# 0. Setting

- 라이브러리 설정

In [53]:
import torch
from torch.utils.data import TensorDataset
from torch.utils.data import DataLoader
import torch.optim as optim
from torch.nn import functional as F
from torch import nn

# 1. 데이터 준비

In [54]:
data = [
    'drink cold milk',
    'drink cold water',
    'drink cold cola',
    'drink sweet juice',
    'drink sweet cola',
    'eat delicious bacon',
    'eat sweet mango',
    'eat delicious cherry',
    'eat sweet apple',
    'juice with sugar',
    'cola with sugar',
    'mango is fruit',
    'apple is fruit',
    'cherry is fruit',
    'Berlin is Germany',
    'Boston is USA',
    'Mercedes from Germany',
    'Mercedes is car',
    'Ford from USA',
    'Ford is car'
]

# 2. 전처리

## 2-1. 단어 리스트 생성

In [55]:
word_sequence = [sequence.split() for sequence in data]
word_list = list(set(" ".join(data).split()))
word2index = {key : idx for idx, key in enumerate(word_list) if len(key) > 1}
vocab_size = len(word_list)

# 2-2. Dataset 생성

#### Window Size 정의

In [74]:
window_size = 2
batch_size = 10

### 2-2-1. Skip-gram Dataset 생성

### 페어 생성

- SkipGram_pair 함수 정의

In [57]:
def SkipGram_pair(window_size, word_sequence) :
    pair = []
    for sequence in word_sequence :
        for i in range(len(sequence)) :
            context = word2index[sequence[i]]
            target = []
            for j in range(window_size, -1, -1) :
                if i - j >= 0 : target.append(word2index[sequence[i-j]]) # 과거 문자 삽입
            for j in range(1, window_size + 1) :
                if i + j < len(sequence) : target.append(word2index[sequence[i+j]] ) # 미래 문자 삽입
            # 페어 생성
            for t in target : pair.append([context, t])

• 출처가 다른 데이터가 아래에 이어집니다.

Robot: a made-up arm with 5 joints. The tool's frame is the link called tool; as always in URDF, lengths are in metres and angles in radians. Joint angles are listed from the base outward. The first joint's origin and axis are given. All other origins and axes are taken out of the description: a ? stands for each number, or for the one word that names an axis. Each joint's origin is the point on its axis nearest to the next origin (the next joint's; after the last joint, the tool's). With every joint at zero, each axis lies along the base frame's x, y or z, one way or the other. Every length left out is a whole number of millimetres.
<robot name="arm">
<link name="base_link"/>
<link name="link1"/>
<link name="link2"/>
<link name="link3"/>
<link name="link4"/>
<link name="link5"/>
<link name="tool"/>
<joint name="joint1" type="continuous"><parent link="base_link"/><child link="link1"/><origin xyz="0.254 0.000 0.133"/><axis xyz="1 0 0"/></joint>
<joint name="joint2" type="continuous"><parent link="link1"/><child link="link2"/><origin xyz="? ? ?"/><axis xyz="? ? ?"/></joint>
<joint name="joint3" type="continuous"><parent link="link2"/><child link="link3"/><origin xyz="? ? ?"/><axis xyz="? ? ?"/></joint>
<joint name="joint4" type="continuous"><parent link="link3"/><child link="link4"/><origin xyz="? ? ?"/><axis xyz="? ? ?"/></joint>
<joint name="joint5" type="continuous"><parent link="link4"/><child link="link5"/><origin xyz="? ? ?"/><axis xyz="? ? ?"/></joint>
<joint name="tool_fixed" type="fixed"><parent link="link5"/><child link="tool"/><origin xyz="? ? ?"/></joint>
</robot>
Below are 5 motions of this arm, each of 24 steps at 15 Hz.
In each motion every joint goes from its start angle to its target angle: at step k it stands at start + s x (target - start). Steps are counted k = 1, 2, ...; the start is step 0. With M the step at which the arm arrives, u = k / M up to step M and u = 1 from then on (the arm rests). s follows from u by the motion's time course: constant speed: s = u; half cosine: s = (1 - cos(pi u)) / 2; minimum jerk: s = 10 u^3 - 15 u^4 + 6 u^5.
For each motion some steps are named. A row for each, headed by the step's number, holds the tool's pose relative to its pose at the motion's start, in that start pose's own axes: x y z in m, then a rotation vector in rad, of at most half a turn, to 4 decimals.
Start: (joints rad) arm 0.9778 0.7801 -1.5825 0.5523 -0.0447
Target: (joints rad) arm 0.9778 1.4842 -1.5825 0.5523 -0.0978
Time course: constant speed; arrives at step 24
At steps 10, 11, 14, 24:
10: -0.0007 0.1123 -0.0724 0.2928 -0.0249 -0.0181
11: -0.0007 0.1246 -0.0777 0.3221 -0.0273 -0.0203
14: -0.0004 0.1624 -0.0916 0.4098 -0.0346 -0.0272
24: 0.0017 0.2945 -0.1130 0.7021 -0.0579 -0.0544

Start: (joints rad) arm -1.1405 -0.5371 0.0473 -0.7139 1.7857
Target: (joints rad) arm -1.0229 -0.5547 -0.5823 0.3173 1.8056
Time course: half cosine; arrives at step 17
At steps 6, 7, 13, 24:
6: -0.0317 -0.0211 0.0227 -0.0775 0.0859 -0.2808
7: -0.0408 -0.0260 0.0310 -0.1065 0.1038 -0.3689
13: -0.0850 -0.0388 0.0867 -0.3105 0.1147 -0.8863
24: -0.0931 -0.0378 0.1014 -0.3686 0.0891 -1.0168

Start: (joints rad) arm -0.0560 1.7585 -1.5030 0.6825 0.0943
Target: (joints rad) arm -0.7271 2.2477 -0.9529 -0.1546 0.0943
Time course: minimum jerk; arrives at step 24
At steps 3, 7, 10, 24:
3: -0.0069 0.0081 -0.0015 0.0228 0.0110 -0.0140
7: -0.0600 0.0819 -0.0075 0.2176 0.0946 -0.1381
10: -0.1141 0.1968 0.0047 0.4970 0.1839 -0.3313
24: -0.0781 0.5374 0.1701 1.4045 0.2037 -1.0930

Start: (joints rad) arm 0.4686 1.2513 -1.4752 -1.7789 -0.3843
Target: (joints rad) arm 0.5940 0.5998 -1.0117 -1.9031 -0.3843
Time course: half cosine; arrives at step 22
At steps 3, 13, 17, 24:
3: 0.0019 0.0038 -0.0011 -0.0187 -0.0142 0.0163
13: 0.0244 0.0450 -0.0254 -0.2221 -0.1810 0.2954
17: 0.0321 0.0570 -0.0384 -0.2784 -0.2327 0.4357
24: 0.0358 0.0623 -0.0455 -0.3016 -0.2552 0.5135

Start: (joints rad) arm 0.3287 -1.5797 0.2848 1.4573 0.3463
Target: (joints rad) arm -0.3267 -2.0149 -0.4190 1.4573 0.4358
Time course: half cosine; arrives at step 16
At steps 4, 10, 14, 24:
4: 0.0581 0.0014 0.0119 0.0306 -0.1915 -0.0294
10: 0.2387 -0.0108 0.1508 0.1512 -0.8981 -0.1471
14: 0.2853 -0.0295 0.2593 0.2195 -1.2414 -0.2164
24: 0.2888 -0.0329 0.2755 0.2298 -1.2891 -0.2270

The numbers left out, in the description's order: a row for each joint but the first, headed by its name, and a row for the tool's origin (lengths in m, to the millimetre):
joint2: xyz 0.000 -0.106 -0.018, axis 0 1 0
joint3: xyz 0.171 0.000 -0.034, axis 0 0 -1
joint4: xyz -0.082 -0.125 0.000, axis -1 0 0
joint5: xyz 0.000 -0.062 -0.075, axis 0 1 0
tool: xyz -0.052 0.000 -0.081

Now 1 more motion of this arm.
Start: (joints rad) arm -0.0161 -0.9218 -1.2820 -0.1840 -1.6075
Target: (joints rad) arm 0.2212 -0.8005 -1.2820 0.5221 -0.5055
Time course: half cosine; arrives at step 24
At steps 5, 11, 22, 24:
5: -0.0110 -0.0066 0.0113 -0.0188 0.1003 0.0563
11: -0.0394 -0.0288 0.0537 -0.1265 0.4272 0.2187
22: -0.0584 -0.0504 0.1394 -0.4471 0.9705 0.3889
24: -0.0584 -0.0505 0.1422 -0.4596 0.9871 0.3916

    x_train, y_train = list(zip(*pair))
    return torch.LongTensor(list(x_train)), torch.LongTensor(list(y_train))

In [58]:
x_train, y_train = SkipGram_pair(window_size, word_sequence)

- DataLoader 생성

In [59]:
train_dataset = TensorDataset(x_train, y_train)
train_dataloader = DataLoader(train_dataset, batch_size = batch_size, shuffle = True)

# 3. Modeling

## 3-1. Skip-gram Modeling

In [60]:
class SkipGram(nn.Module) :

    def __init__(self, vocab_size, dimention_size) :
        super(SkipGram, self).__init__()
        self.embeddings = nn.Embedding(vocab_size, dimention_size)
        self.linear = nn.Linear(dimention_size, vocab_size, bias = False)
        self.activation = nn.LogSoftmax(dim = 1)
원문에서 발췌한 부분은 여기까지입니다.